Unlocking the Potential of Multiple BERT Models for Bangla Question Answering in NCTB Textbooks
This work addresses text comprehension evaluation for educational institutions in Bangla, but it is incremental as it applies existing models to a new dataset with hyperparameter tuning.
This study tackled the problem of automatically assessing Bangla passage-based question-answering in educational textbooks by evaluating multiple BERT models, finding that Bangla-BERT achieved the highest F1 score of 0.75 and EM score of 0.53, outperforming others like RoBERTa Base with F1 0.19 and EM 0.27.

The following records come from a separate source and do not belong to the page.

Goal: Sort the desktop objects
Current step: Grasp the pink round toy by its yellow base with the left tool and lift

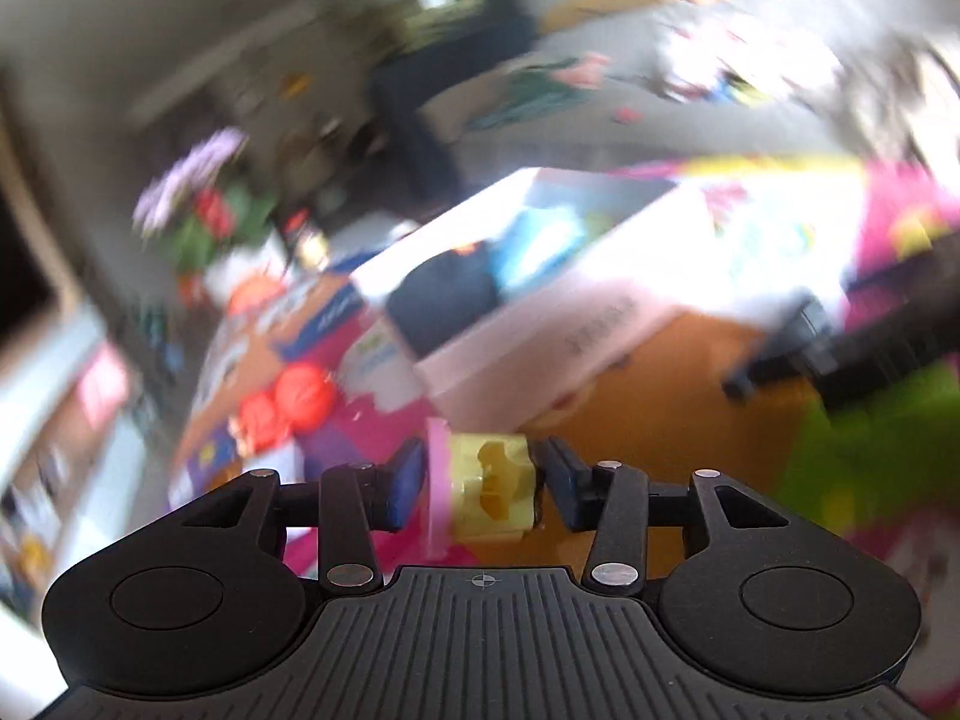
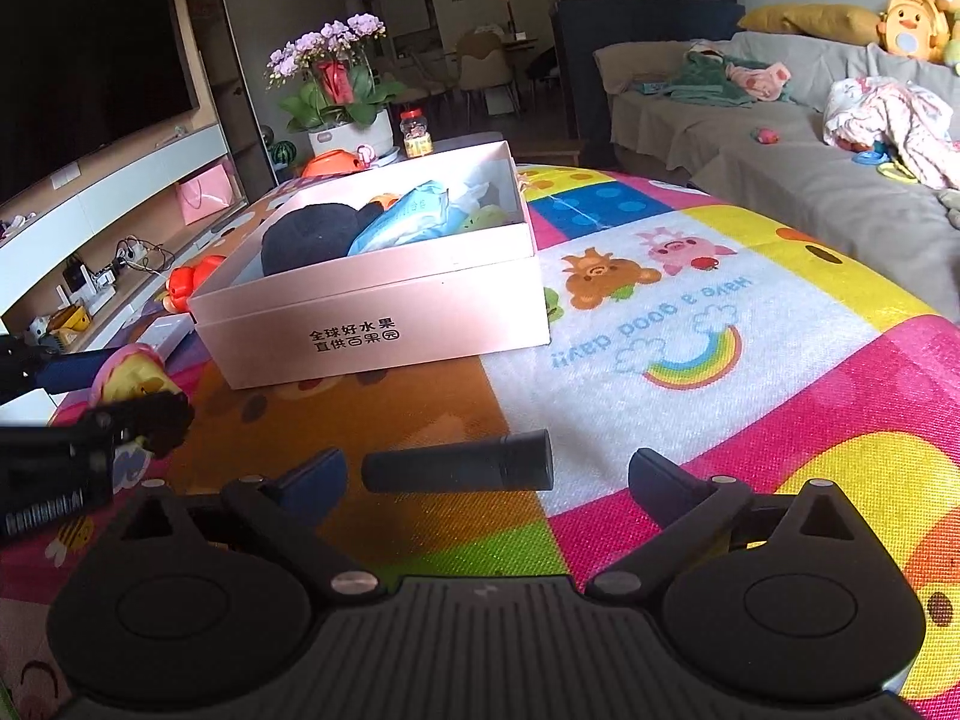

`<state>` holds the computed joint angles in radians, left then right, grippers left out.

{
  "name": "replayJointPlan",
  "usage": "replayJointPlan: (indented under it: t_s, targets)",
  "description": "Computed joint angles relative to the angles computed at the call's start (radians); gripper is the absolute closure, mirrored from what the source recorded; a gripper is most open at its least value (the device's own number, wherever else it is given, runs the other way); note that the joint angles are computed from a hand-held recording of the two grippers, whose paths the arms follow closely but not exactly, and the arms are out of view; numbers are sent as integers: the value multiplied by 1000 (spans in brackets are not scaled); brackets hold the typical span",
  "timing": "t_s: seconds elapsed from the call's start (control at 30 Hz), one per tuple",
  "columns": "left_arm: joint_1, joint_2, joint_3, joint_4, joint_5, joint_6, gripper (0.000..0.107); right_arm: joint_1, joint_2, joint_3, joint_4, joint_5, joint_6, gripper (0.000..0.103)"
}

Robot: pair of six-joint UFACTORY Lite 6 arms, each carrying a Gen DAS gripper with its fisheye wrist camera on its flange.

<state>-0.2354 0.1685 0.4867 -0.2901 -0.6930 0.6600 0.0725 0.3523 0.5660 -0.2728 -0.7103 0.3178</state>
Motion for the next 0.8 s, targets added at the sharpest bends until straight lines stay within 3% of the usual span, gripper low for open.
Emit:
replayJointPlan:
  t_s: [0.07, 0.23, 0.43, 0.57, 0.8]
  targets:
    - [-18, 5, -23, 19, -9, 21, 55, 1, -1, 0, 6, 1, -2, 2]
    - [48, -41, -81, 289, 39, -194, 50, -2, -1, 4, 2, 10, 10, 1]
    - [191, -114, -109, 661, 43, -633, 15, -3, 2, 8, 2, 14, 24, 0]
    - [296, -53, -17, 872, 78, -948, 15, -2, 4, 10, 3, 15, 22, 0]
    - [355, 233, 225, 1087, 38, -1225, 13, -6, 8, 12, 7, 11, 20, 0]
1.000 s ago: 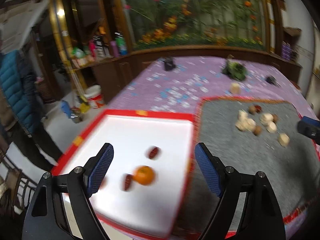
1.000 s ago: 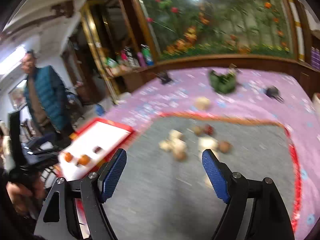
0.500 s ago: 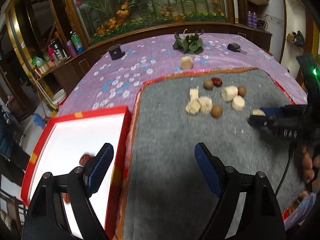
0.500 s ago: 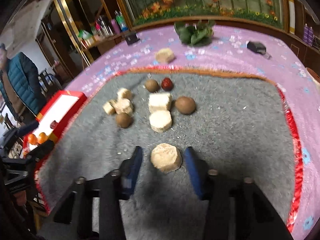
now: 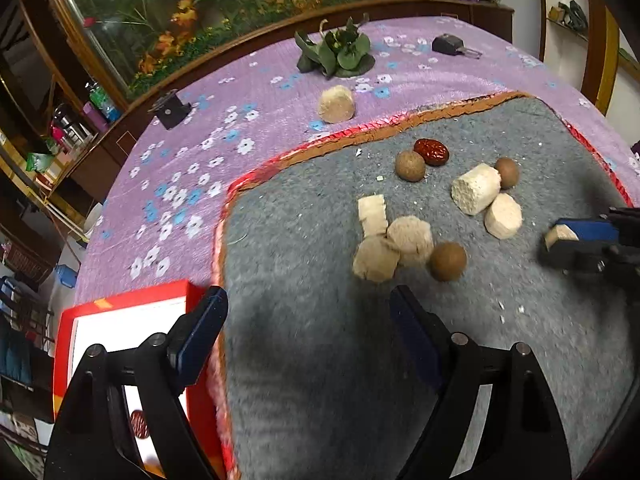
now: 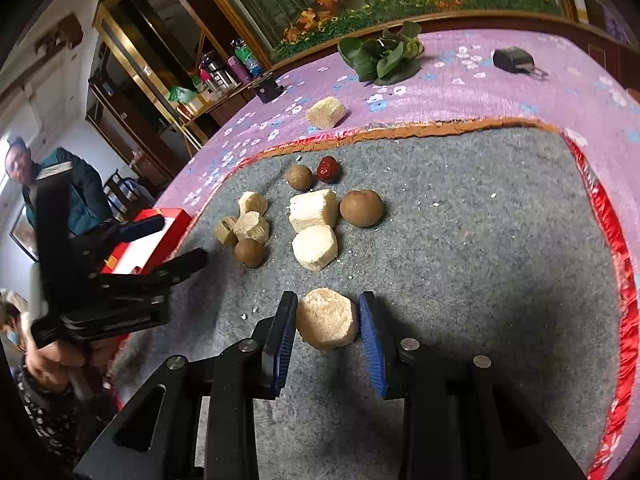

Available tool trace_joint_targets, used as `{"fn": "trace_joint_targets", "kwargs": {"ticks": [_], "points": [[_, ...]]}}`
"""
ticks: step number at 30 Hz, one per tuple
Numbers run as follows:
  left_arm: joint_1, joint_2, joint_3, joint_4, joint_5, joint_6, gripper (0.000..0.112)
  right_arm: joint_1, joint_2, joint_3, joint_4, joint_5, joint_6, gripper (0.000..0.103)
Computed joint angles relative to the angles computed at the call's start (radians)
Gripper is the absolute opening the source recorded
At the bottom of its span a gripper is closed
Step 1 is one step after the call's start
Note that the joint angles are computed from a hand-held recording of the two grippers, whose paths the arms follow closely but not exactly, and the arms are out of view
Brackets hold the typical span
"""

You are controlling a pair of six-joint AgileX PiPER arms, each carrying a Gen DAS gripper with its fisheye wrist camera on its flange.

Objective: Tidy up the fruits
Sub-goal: 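Grasp a round pale cake with the right tool while the left tool grasps a beige cube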

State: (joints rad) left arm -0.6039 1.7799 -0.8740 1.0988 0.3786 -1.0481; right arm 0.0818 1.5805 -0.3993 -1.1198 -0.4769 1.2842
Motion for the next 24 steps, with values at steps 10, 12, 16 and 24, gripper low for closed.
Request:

Evaluating text comprehension in educational settings is critical for understanding student performance and improving curricular effectiveness. This study investigates the capability of state-of-the-art language models-RoBERTa Base, Bangla-BERT, and BERT Base-in automatically assessing Bangla passage-based question-answering from the National Curriculum and Textbook Board (NCTB) textbooks for classes 6-10. A dataset of approximately 3,000 Bangla passage-based question-answering instances was compiled, and the models were evaluated using F1 Score and Exact Match (EM) metrics across various hyperparameter configurations. Our findings revealed that Bangla-BERT consistently outperformed the other models, achieving the highest F1 (0.75) and EM (0.53) scores, particularly with smaller batch sizes, the inclusion of stop words, and a moderate learning rate. In contrast, RoBERTa Base demonstrated the weakest performance, with the lowest F1 (0.19) and EM (0.27) scores under certain configurations. The results underscore the importance of fine-tuning hyperparameters for optimizing model performance and highlight the potential of machine learning models in evaluating text comprehension in educational contexts. However, limitations such as dataset size, spelling inconsistencies, and computational constraints emphasize the need for further research to enhance the robustness and applicability of these models. This study lays the groundwork for the future development of automated evaluation systems in educational institutions, providing critical insights into model performance in the context of Bangla text comprehension.